# World's Greatest Drag Race returns without a single BMW



## tim330i (Dec 18, 2001)

https://www.youtube.com/watch?v=WjLJ6i8iYJc

It's back! The World's Greatest Drag Race returns with 10 of the world's best supercars and sports cars facing off in an epic quarter-mile sprint for glory. For only the second time a BMW is not featured in the drag race. The BMW's never had a chance against the super car line up but it is sad there are no Roundels racing.

Drag racing cars are: Mercedes AMG GT S, Bentley Continental GT3-R, Chevrolet Corvette Z06, Cadillac ATS-V, Volkswagen Golf R, Porsche Cayman GT4, Mazda MX-5 Miata, Mercedes-AMG C63 S, Lexus RC F, Cadillac CTS-V -- all gathered together on an abandoned airstrip at El Toro Marine Base to find out which car is the fastest.

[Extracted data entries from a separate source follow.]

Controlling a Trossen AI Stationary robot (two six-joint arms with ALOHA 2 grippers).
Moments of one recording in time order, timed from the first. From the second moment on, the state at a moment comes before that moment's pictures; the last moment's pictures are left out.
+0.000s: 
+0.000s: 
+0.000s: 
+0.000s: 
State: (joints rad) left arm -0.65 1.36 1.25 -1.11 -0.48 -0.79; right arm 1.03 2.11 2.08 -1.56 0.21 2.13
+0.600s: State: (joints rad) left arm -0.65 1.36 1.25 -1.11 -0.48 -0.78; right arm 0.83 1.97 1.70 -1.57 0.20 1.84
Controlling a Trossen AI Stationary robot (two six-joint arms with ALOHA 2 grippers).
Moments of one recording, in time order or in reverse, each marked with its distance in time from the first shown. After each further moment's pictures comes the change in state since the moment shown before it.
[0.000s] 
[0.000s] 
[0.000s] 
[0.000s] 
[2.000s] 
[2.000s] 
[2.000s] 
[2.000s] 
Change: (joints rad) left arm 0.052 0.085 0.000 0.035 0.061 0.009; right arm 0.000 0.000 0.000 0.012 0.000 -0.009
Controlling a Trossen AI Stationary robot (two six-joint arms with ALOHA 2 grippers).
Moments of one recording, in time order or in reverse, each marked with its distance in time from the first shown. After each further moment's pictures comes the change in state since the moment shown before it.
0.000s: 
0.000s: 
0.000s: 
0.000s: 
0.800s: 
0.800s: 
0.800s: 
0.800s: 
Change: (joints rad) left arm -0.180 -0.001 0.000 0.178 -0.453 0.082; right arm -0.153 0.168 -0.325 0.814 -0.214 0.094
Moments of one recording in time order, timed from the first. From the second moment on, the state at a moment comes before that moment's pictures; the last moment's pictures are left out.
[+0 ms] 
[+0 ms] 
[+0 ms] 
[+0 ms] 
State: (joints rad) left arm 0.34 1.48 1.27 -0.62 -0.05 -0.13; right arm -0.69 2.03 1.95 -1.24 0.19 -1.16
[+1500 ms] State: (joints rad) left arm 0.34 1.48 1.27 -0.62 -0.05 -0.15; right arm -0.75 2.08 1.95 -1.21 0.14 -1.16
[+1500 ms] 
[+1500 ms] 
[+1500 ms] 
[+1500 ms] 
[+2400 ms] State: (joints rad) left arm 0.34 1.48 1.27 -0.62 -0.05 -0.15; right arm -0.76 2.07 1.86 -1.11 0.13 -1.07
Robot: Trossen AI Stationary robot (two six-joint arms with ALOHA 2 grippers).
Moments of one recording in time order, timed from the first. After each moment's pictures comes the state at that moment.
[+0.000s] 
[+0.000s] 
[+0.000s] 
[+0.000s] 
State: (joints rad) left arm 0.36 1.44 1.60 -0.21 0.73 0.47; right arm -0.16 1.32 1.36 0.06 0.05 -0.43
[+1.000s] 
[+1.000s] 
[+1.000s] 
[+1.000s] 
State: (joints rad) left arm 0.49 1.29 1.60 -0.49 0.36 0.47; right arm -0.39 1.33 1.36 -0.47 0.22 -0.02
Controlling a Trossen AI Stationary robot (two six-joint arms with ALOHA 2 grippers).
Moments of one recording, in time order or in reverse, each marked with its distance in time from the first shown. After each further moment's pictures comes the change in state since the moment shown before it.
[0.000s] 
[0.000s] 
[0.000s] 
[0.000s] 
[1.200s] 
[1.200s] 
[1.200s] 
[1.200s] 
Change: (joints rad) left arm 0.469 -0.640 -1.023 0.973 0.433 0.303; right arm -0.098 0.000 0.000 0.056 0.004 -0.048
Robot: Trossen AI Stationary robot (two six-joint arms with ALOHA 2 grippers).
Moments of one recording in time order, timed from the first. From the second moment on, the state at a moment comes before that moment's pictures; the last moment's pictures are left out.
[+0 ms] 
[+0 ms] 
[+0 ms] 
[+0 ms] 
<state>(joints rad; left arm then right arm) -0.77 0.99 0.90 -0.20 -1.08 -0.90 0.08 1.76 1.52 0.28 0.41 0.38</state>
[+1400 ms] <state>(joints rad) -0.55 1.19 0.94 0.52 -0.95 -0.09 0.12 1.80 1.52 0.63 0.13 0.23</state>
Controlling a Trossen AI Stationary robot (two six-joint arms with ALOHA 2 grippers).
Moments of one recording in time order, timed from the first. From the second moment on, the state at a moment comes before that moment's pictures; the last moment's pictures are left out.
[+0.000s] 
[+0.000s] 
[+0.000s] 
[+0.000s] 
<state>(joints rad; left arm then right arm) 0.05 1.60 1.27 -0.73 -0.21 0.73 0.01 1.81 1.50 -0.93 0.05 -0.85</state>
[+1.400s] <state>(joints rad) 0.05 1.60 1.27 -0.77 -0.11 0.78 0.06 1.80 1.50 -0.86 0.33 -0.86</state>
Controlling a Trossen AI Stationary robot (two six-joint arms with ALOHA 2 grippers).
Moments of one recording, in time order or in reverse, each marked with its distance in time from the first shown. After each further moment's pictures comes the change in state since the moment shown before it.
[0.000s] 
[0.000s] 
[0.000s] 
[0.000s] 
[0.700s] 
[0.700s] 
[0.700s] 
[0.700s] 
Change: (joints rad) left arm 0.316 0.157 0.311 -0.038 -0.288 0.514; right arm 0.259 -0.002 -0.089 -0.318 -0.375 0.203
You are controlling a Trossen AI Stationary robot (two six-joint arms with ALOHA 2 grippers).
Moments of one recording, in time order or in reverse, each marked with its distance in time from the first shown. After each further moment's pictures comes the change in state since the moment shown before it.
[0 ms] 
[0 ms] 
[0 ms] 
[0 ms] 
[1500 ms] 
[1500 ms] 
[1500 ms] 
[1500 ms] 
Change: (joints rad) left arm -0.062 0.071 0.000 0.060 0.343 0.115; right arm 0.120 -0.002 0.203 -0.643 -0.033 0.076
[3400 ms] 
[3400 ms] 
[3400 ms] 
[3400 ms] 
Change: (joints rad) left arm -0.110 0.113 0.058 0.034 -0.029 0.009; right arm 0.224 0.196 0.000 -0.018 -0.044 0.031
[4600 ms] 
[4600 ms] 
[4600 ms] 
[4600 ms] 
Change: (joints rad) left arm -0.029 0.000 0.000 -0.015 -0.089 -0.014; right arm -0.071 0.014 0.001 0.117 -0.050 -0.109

And for a refresher on the previous World's Greatest Drag Races:

*World's Greatest Drag Race 1 that started it all -Featuring the BMW 1M*

https://www.youtube.com/watch?v=uDP7Pty8Qnw

*World's Greatest Drag Race 2 - No BMW raced, so who cares about this one*

https://www.youtube.com/watch?v=JaS7n6qKQe4

*World's Greatest Drag Race 3 featuring the BMW M6*

https://www.youtube.com/watch?v=8k1DIrfNr48

*World's Greatest Drag Race 4 featuring the BMW M4*

https://www.youtube.com/watch?v=KQ9NVz_LKj8


----------



## m5in2009 (Nov 11, 2007)

No BMW because this is obviously an amateur only event!


----------